How many lines below contain the string "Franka"? Reply with the figure and no further words.

EXTRACTED ENTRIES:
------------------------------------------------

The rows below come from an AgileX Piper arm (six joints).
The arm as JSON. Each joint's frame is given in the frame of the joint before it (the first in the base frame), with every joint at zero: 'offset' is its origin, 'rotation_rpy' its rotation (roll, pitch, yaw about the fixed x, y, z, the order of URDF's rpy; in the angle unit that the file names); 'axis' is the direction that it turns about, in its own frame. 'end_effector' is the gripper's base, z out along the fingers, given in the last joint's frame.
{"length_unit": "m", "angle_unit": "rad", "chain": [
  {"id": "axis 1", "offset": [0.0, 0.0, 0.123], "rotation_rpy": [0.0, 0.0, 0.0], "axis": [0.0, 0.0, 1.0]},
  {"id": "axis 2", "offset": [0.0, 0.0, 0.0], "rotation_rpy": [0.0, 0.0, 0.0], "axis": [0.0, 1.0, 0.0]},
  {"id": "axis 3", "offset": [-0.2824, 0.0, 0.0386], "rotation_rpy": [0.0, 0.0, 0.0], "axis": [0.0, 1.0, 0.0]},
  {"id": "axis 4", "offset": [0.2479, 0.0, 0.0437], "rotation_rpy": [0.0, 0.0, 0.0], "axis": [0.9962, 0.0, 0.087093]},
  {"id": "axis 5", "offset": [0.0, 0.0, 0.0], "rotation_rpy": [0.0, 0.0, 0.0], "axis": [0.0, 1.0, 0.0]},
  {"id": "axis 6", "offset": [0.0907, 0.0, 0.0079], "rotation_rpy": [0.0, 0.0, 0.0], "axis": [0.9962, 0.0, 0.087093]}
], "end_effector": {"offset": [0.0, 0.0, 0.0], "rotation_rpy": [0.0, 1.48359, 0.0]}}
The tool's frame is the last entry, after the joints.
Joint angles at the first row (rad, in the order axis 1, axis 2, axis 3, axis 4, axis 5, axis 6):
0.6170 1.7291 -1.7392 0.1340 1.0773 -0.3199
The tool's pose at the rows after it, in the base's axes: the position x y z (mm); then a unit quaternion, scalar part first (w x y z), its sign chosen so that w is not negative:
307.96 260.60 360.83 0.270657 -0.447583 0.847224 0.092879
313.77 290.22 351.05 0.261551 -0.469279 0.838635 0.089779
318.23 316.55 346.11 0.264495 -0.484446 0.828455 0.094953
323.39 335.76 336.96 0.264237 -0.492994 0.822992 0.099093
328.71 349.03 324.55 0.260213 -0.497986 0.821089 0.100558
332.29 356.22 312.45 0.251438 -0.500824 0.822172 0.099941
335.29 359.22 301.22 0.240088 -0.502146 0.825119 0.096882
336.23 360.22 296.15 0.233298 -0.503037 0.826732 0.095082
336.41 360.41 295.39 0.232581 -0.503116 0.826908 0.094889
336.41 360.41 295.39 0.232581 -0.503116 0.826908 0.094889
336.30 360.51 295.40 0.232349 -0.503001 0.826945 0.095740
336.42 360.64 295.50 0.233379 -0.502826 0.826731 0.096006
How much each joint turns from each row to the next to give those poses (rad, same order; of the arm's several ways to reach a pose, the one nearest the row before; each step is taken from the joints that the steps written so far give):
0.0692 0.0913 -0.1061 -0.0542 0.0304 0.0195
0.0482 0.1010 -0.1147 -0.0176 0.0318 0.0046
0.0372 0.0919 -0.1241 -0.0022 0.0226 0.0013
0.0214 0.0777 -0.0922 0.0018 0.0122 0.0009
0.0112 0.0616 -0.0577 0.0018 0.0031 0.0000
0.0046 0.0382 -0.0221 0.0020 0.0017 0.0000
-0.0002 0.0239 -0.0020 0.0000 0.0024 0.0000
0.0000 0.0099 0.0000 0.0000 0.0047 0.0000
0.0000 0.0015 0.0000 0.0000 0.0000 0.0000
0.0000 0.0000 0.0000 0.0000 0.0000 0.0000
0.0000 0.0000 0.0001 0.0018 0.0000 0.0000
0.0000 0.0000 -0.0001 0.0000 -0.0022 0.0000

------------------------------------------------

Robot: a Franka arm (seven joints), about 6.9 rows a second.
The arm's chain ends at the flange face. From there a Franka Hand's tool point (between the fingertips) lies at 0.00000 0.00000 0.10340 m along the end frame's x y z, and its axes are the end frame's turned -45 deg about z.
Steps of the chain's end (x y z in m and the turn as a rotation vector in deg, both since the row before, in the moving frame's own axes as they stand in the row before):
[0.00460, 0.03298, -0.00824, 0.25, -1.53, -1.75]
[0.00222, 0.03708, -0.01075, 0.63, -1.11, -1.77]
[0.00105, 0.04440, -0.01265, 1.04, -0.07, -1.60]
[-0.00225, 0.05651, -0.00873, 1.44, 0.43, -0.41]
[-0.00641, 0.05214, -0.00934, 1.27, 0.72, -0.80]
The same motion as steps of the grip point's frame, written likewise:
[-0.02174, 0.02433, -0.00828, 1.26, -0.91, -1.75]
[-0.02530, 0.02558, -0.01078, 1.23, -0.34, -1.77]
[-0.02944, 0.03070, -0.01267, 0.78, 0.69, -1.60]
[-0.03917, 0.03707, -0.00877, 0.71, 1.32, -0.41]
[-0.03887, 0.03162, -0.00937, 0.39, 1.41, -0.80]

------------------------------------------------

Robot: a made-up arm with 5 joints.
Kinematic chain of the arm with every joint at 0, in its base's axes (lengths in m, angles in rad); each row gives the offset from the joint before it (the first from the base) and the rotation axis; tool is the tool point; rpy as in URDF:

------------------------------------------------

EXPECTED ANSWER: 2